Our analysis not only comports with the statutory language involved but also avoids the possibility that the foreign tax credit would relieve a taxpayer of the U.S. tax that would otherwise be payable on U.S.-source income—-a result which would be incompatible with the underlying purpose of the foreign tax credit provisions. See Motors Insurance Corp. v. United States, 208 Ct. Cl. 571, 579, 530 F.2d 864, 869 (1976); Grunebaum v. Commissioner, 50 T.C. 710, 717 (1968), affd. 420 F.2d 332 (2d Cir. 1970); E. Owens, supra at 296-300; note 9 supra. Petitioner has favored us with several mathematical calculations designed to show that its theory produces less of a gap between the total amount of foreign taxes paid and the amount of its foreign tax credit than would be the result if respondent's theory were applicable. We are unpersuaded by these calculations, which, in any event, are incomplete, because we have not been favored with whatever differentials in foreign and U.S. tax rates may have existed. Admittedly, it can be argued that, under the circumstances of this particular case, the effect of applying respondent's theory is to increase the U.S. tax on foreign-source income rather than to reduce the U.S. tax on U.S.-source income. But the fact of the matter is that petitioner's theory could cause a taxpayer with net domestic income to pay no U.S. income tax,
a result antithetical to section 904. See Motors Insurance Corp. v. United States, 530 F.2d at 873.

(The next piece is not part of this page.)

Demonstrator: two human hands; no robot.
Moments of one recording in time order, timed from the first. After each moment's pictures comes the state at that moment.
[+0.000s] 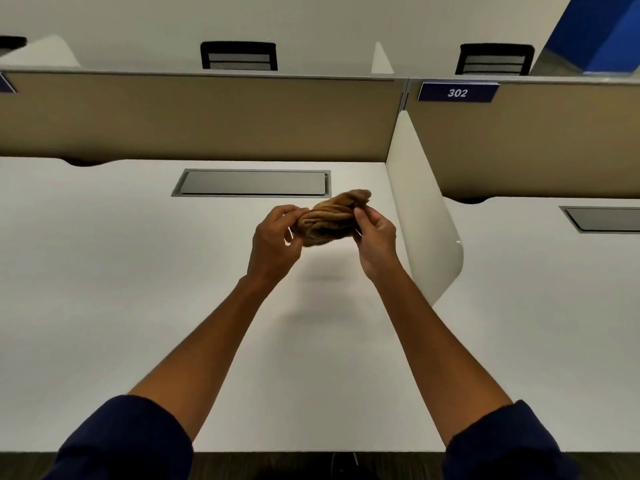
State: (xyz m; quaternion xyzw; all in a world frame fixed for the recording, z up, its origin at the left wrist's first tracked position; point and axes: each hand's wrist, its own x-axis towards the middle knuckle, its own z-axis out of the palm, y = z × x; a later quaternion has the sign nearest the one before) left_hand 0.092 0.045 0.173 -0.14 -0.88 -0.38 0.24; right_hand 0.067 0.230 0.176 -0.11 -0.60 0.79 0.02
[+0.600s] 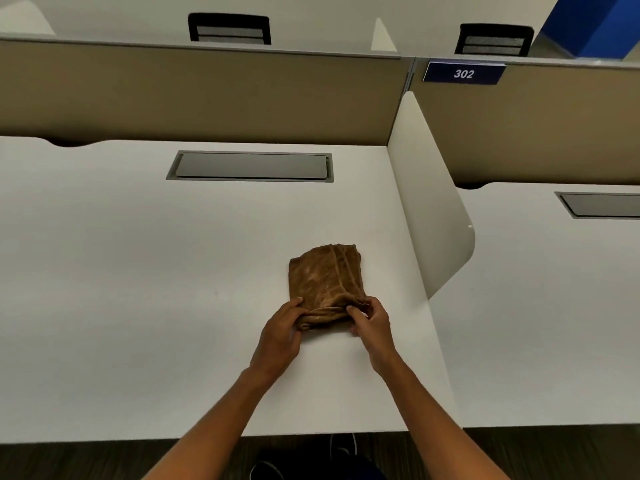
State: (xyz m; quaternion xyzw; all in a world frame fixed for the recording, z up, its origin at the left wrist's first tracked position) left_hand 0.222 0.027 0.033 -0.09 -0.91 -0.39 0.05; right_hand 0.198 0.228 0.053 -0.23 -0.73 0.64 -0.11
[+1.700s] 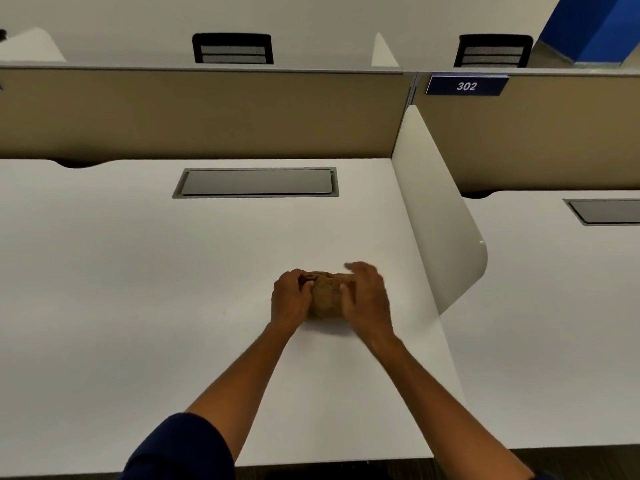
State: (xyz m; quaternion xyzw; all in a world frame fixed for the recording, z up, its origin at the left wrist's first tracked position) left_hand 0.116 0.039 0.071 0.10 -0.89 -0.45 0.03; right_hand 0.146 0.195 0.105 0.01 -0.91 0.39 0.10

Consider the case of a corporate taxpayer who in one taxable year incurs the following gains and losses: $100 of domestic-source capital gain, $100 of foreign-source ordinary income, and $100 of foreign-source capital loss. Following petitioner's theory produces the anomalous result that 100 percent of the taxpayer's foreign taxes will be credited, regardless of their amount, even if that credit entirely offsets the taxpayer's tentative U.S. tax liability. Yet, this taxpayer has a taxable domestic income of $100, which, were it not for the foreign capital loss, would be taxable.
In sum, we hold that petitioner's foreign-source capital losses should be taken into account in computing the numerator of the pertinent fraction to the extent that they were deducted against U.S.-source capital gains.
Decision will be entered under Rule 155.